## EXERCISE AIM
A faithful copy of all the data below, please; leave no line out.

━━━ SUPPLIED ENTRIES ━━━

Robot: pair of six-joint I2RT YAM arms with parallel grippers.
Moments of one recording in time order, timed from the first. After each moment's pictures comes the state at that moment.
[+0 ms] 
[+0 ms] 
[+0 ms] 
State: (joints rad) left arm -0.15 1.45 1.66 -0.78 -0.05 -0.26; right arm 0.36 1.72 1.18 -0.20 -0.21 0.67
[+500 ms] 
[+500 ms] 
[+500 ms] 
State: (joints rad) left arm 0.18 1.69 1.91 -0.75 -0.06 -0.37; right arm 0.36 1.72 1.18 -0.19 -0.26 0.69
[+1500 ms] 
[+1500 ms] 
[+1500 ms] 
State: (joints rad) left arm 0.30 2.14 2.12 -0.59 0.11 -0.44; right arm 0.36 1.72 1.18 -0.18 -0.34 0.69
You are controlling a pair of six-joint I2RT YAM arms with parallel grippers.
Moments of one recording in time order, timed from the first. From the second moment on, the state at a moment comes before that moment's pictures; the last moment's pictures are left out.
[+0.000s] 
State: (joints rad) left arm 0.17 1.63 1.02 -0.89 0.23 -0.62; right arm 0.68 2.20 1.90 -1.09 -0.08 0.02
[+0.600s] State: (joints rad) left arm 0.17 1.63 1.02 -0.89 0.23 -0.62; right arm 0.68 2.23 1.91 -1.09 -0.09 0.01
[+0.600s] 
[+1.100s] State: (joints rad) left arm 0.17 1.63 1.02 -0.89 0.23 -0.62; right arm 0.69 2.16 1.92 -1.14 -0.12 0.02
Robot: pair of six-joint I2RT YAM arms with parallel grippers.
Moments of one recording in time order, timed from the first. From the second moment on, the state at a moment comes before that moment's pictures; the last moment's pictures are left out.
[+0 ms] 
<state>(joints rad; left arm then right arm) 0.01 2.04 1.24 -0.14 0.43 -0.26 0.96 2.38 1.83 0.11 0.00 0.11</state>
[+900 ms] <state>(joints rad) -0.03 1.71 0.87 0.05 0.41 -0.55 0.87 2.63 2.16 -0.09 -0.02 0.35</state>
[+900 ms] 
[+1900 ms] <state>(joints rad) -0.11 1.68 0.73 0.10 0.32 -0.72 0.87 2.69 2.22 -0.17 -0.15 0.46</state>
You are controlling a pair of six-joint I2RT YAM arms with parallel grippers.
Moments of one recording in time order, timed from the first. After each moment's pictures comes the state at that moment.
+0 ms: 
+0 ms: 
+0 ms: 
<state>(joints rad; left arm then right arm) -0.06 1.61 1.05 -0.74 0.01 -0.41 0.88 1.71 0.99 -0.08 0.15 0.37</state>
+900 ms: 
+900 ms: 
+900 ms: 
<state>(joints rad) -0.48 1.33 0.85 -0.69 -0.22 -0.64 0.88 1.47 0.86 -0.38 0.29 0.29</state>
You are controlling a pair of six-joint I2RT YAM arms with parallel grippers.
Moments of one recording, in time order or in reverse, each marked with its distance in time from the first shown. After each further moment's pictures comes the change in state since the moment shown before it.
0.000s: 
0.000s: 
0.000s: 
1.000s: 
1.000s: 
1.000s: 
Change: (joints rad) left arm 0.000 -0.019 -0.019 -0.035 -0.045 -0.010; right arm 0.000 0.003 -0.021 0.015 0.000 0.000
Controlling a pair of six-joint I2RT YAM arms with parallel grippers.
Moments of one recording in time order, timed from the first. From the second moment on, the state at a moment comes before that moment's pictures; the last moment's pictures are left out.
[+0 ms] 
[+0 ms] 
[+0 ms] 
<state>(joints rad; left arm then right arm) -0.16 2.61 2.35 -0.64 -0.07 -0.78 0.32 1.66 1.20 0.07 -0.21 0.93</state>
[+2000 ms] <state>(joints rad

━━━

## REPLY TO THE EXERCISE
Robot: pair of six-joint I2RT YAM arms with parallel grippers.
Moments of one recording in time order, timed from the first. After each moment's pictures comes the state at that moment.
[+0 ms] 
[+0 ms] 
[+0 ms] 
State: (joints rad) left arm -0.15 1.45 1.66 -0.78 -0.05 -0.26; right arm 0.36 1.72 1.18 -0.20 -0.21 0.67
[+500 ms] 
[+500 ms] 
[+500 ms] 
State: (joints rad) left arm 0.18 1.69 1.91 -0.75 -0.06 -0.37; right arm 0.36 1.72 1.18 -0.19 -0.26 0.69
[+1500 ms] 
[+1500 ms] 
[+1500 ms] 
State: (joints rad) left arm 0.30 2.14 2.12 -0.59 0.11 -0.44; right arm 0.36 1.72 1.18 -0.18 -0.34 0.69
You are controlling a pair of six-joint I2RT YAM arms with parallel grippers.
Moments of one recording in time order, timed from the first. From the second moment on, the state at a moment comes before that moment's pictures; the last moment's pictures are left out.
[+0.000s] 
State: (joints rad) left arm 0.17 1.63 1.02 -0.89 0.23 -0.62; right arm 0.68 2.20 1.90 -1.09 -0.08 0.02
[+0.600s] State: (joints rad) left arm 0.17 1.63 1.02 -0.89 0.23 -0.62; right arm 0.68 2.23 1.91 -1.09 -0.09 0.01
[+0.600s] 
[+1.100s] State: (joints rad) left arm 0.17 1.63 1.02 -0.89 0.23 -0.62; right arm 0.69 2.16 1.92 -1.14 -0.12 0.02
Robot: pair of six-joint I2RT YAM arms with parallel grippers.
Moments of one recording in time order, timed from the first. From the second moment on, the state at a moment comes before that moment's pictures; the last moment's pictures are left out.
[+0 ms] 
<state>(joints rad; left arm then right arm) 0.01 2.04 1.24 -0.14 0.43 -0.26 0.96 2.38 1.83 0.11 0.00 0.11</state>
[+900 ms] <state>(joints rad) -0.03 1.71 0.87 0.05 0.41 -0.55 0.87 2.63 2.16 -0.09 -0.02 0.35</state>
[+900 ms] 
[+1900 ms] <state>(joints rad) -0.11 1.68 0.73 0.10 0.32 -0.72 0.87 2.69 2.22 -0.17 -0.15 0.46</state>
You are controlling a pair of six-joint I2RT YAM arms with parallel grippers.
Moments of one recording in time order, timed from the first. After each moment's pictures comes the state at that moment.
+0 ms: 
+0 ms: 
+0 ms: 
<state>(joints rad; left arm then right arm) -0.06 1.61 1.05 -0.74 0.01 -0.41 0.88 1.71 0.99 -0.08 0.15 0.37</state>
+900 ms: 
+900 ms: 
+900 ms: 
<state>(joints rad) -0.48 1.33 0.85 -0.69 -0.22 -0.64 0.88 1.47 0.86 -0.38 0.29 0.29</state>
You are controlling a pair of six-joint I2RT YAM arms with parallel grippers.
Moments of one recording, in time order or in reverse, each marked with its distance in time from the first shown. After each further moment's pictures comes the change in state since the moment shown before it.
0.000s: 
0.000s: 
0.000s: 
1.000s: 
1.000s: 
1.000s: 
Change: (joints rad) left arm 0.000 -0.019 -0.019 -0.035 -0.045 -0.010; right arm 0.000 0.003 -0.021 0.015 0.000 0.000
Controlling a pair of six-joint I2RT YAM arms with parallel grippers.
Moments of one recording in time order, timed from the first. From the second moment on, the state at a moment comes before that moment's pictures; the last moment's pictures are left out.
[+0 ms] 
[+0 ms] 
[+0 ms] 
<state>(joints rad; left arm then right arm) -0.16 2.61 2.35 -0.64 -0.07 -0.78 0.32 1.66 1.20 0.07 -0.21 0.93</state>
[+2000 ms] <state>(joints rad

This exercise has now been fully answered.